→ PROBLEM TO WORK ON: Set down the records again. Every word and mark must match exactly.

+---+

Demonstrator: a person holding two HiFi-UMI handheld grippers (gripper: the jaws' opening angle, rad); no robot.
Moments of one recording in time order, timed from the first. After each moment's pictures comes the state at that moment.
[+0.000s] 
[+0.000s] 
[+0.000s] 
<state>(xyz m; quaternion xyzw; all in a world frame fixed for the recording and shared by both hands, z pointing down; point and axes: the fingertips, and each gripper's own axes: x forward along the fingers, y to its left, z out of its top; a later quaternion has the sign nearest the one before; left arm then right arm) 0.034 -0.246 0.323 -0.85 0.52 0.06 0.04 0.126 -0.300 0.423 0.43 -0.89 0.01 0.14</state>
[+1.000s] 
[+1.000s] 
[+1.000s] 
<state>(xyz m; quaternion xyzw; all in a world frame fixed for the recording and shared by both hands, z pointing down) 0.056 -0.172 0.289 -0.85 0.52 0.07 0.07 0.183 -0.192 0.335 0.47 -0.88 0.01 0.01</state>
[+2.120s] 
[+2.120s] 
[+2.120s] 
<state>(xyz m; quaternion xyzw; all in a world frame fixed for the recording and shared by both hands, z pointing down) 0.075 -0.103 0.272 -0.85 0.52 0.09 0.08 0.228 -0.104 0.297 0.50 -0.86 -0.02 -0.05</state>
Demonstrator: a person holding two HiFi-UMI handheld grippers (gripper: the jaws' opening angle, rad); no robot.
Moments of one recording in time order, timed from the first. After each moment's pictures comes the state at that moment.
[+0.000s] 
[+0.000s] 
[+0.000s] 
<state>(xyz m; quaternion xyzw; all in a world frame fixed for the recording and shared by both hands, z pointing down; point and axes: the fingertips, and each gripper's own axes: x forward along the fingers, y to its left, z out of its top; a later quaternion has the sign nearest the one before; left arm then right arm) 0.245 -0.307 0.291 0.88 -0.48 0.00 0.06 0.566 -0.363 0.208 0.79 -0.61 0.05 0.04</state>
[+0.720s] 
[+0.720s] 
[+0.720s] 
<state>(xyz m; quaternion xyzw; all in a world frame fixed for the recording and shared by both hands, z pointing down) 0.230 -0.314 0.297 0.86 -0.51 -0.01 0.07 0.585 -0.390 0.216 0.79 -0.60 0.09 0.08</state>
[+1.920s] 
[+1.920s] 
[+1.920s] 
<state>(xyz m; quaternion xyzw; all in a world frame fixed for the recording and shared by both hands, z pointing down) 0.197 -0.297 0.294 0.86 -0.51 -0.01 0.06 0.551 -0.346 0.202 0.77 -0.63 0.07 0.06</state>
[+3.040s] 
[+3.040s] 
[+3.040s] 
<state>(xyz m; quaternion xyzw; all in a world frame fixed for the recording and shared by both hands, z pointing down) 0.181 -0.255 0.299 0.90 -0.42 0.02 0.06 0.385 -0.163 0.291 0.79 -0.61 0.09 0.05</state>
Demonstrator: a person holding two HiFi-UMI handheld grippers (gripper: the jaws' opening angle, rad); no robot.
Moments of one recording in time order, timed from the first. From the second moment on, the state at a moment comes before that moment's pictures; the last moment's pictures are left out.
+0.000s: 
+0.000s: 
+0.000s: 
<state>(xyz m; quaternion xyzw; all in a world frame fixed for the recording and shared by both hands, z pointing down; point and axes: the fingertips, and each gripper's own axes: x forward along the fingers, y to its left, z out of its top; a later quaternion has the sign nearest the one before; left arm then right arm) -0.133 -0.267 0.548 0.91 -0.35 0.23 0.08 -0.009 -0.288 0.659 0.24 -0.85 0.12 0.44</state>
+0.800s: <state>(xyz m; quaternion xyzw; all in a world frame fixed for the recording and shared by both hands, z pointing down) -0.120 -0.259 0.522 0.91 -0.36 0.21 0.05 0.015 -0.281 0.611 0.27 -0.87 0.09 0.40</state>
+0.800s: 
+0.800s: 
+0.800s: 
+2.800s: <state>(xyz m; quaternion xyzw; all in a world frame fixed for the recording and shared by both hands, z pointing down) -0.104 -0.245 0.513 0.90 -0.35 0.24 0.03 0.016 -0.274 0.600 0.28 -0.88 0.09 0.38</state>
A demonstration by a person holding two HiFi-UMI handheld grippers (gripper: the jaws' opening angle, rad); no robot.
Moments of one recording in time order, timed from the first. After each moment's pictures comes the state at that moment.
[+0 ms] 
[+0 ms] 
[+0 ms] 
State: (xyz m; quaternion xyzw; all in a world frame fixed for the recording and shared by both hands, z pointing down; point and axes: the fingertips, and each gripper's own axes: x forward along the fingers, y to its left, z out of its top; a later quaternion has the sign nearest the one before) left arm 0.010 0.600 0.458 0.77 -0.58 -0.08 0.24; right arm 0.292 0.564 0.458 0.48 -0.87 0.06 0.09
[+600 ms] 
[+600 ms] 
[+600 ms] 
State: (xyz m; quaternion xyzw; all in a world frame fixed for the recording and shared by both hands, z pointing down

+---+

→ OUTPUT FOR THIS EXERCISE:
Demonstrator: a person holding two HiFi-UMI handheld grippers (gripper: the jaws' opening angle, rad); no robot.
Moments of one recording in time order, timed from the first. After each moment's pictures comes the state at that moment.
[+0.000s] 
[+0.000s] 
[+0.000s] 
<state>(xyz m; quaternion xyzw; all in a world frame fixed for the recording and shared by both hands, z pointing down; point and axes: the fingertips, and each gripper's own axes: x forward along the fingers, y to its left, z out of its top; a later quaternion has the sign nearest the one before; left arm then right arm) 0.034 -0.246 0.323 -0.85 0.52 0.06 0.04 0.126 -0.300 0.423 0.43 -0.89 0.01 0.14</state>
[+1.000s] 
[+1.000s] 
[+1.000s] 
<state>(xyz m; quaternion xyzw; all in a world frame fixed for the recording and shared by both hands, z pointing down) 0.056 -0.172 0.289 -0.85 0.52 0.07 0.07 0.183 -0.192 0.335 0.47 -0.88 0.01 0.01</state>
[+2.120s] 
[+2.120s] 
[+2.120s] 
<state>(xyz m; quaternion xyzw; all in a world frame fixed for the recording and shared by both hands, z pointing down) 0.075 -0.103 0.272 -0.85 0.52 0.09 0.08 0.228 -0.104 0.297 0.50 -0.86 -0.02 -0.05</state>
Demonstrator: a person holding two HiFi-UMI handheld grippers (gripper: the jaws' opening angle, rad); no robot.
Moments of one recording in time order, timed from the first. After each moment's pictures comes the state at that moment.
[+0.000s] 
[+0.000s] 
[+0.000s] 
<state>(xyz m; quaternion xyzw; all in a world frame fixed for the recording and shared by both hands, z pointing down; point and axes: the fingertips, and each gripper's own axes: x forward along the fingers, y to its left, z out of its top; a later quaternion has the sign nearest the one before; left arm then right arm) 0.245 -0.307 0.291 0.88 -0.48 0.00 0.06 0.566 -0.363 0.208 0.79 -0.61 0.05 0.04</state>
[+0.720s] 
[+0.720s] 
[+0.720s] 
<state>(xyz m; quaternion xyzw; all in a world frame fixed for the recording and shared by both hands, z pointing down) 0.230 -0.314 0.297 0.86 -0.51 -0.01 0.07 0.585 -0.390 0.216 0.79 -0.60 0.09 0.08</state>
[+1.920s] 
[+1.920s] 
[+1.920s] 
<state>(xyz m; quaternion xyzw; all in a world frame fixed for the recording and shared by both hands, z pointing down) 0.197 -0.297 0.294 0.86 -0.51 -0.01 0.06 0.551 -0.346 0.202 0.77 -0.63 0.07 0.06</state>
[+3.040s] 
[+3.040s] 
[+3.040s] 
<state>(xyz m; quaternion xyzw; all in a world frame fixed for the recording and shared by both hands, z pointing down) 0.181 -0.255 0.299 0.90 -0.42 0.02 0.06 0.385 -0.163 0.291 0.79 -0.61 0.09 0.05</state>
Demonstrator: a person holding two HiFi-UMI handheld grippers (gripper: the jaws' opening angle, rad); no robot.
Moments of one recording in time order, timed from the first. From the second moment on, the state at a moment comes before that moment's pictures; the last moment's pictures are left out.
+0.000s: 
+0.000s: 
+0.000s: 
<state>(xyz m; quaternion xyzw; all in a world frame fixed for the recording and shared by both hands, z pointing down; point and axes: the fingertips, and each gripper's own axes: x forward along the fingers, y to its left, z out of its top; a later quaternion has the sign nearest the one before; left arm then right arm) -0.133 -0.267 0.548 0.91 -0.35 0.23 0.08 -0.009 -0.288 0.659 0.24 -0.85 0.12 0.44</state>
+0.800s: <state>(xyz m; quaternion xyzw; all in a world frame fixed for the recording and shared by both hands, z pointing down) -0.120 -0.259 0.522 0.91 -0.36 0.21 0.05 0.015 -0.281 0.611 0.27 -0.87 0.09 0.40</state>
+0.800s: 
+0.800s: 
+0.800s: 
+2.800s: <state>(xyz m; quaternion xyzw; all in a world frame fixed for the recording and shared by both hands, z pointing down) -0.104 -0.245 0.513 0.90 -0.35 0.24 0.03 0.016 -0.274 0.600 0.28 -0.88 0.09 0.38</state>
A demonstration by a person holding two HiFi-UMI handheld grippers (gripper: the jaws' opening angle, rad); no robot.
Moments of one recording in time order, timed from the first. After each moment's pictures comes the state at that moment.
[+0 ms] 
[+0 ms] 
[+0 ms] 
State: (xyz m; quaternion xyzw; all in a world frame fixed for the recording and shared by both hands, z pointing down; point and axes: the fingertips, and each gripper's own axes: x forward along the fingers, y to its left, z out of its top; a later quaternion has the sign nearest the one before) left arm 0.010 0.600 0.458 0.77 -0.58 -0.08 0.24; right arm 0.292 0.564 0.458 0.48 -0.87 0.06 0.09
[+600 ms] 
[+600 ms] 
[+600 ms] 
State: (xyz m; quaternion xyzw; all in a world frame fixed for the recording and shared by both hands, z pointing down

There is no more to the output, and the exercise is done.